Dozens of local and county officials are asking Gov. Jan Brewer to veto a bill that would force cities to consolidate their election dates with the state. The officials appealed to Brewer’s background as a county supervisor and secretary of state, asking her to help cities maintain local control of their elections. They argued that HB2826 would stamp out local control, politicize non-partisan elections and increase election costs. HB2826 would force all cities in Arizona to hold their primary and general elections for candidates in even-numbered years beginning in 2014, at the same time as state and federal elections. Twenty-seven county election officials signed a letter to Brewer, urging her to veto the bill. At least 40 of the 76 municipalities that would be affected, along with the League of Arizona Cities and Towns, also sent letters to the governor, according to Ken Strobeck, the league’s executive director.

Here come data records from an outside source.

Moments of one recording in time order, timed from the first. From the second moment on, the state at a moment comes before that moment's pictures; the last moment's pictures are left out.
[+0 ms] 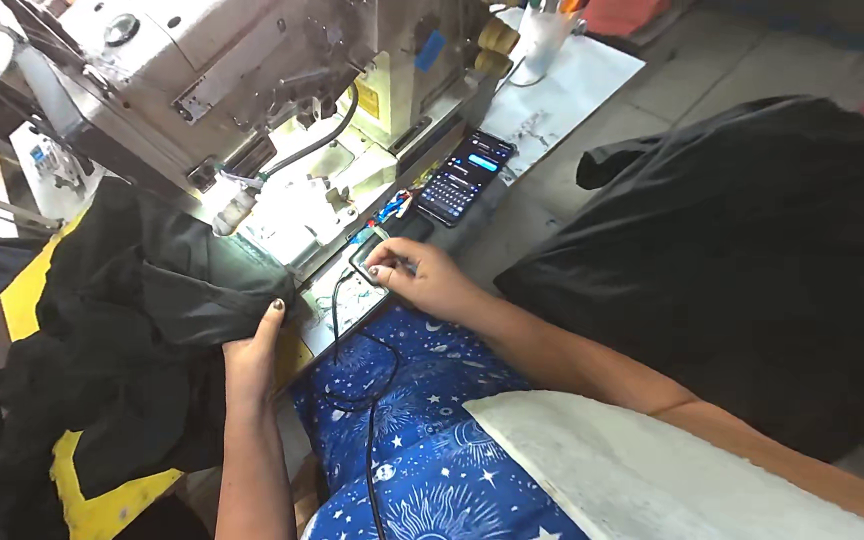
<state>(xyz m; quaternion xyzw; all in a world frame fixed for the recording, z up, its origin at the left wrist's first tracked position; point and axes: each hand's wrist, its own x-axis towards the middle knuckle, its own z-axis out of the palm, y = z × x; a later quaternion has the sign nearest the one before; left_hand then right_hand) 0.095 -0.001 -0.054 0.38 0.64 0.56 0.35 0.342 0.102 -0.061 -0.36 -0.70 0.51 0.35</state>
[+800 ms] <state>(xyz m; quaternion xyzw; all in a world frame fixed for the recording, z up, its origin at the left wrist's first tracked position) 0.267 0.204 -0.055 0.72 0.64 0.06 0.26 0.429 0.160 -0.105 -0.64 -0.34 0.54 0.43</state>
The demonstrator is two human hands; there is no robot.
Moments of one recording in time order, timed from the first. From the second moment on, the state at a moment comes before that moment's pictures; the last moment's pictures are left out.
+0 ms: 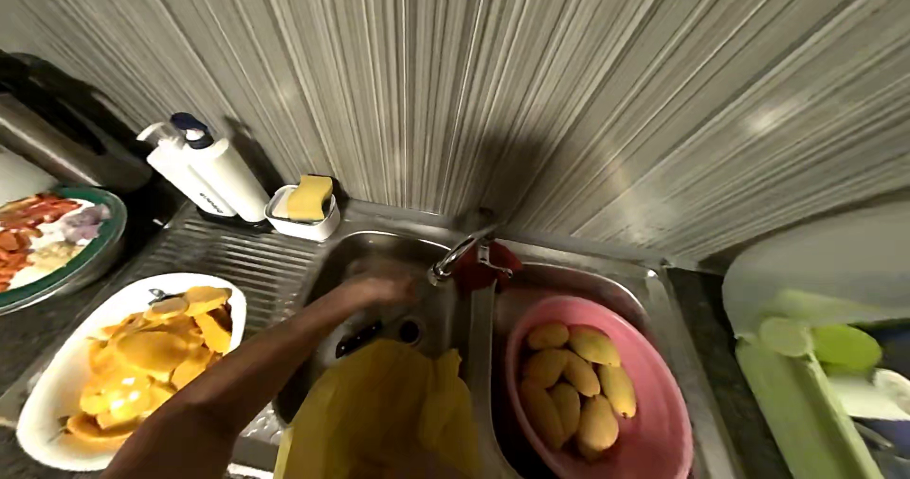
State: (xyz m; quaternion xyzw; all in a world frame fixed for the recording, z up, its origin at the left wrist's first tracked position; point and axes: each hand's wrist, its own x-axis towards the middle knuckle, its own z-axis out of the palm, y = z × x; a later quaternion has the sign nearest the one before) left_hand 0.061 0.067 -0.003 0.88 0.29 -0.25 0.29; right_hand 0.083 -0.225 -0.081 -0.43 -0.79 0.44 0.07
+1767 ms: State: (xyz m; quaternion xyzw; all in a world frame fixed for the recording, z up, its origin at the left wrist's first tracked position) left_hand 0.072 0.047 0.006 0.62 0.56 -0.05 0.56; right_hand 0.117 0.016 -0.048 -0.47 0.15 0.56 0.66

“Throughout your term of office, you have demonstrated appreciation for the challenges of municipal governance, respect for the value of local authority and hostility toward the notion that Arizona’s diverse cities and towns require micromanagement from the Legislature,” Strobeck said in a letter to Brewer. “It is only with the utmost gratitude for your efforts to date that the League respectfully requests that you once again act in the interest of local government by exercising your power to veto HB2826.”

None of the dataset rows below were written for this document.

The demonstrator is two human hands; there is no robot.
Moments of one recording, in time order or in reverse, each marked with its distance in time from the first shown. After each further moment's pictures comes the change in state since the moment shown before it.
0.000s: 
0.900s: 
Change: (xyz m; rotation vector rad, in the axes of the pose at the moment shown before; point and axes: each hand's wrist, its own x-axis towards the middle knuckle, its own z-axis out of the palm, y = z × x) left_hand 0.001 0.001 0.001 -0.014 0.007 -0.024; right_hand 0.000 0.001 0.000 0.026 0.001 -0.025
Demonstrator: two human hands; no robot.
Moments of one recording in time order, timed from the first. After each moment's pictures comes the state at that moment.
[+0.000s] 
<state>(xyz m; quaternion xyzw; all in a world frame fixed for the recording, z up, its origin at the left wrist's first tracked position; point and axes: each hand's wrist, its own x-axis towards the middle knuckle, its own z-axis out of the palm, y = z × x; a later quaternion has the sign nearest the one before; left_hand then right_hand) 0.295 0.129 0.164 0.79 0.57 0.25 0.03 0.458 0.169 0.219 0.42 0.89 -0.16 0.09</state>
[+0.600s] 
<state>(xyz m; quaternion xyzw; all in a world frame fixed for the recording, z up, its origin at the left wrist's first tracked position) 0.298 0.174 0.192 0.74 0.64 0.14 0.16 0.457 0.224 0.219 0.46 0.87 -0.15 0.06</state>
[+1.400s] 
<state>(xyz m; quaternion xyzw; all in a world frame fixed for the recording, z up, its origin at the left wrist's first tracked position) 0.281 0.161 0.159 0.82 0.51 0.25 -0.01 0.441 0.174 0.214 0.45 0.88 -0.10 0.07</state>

The election officials and the Arizona Association of Counties argued that the bill would put additional costs on some cities and counties by requiring them to buy new election equipment and print multiple types of ballots, especially in smaller towns. Some cities, such as Prescott, said they already have high voter turnout, while others emphasized that the bill would force them to change election dates that have been in place for decades.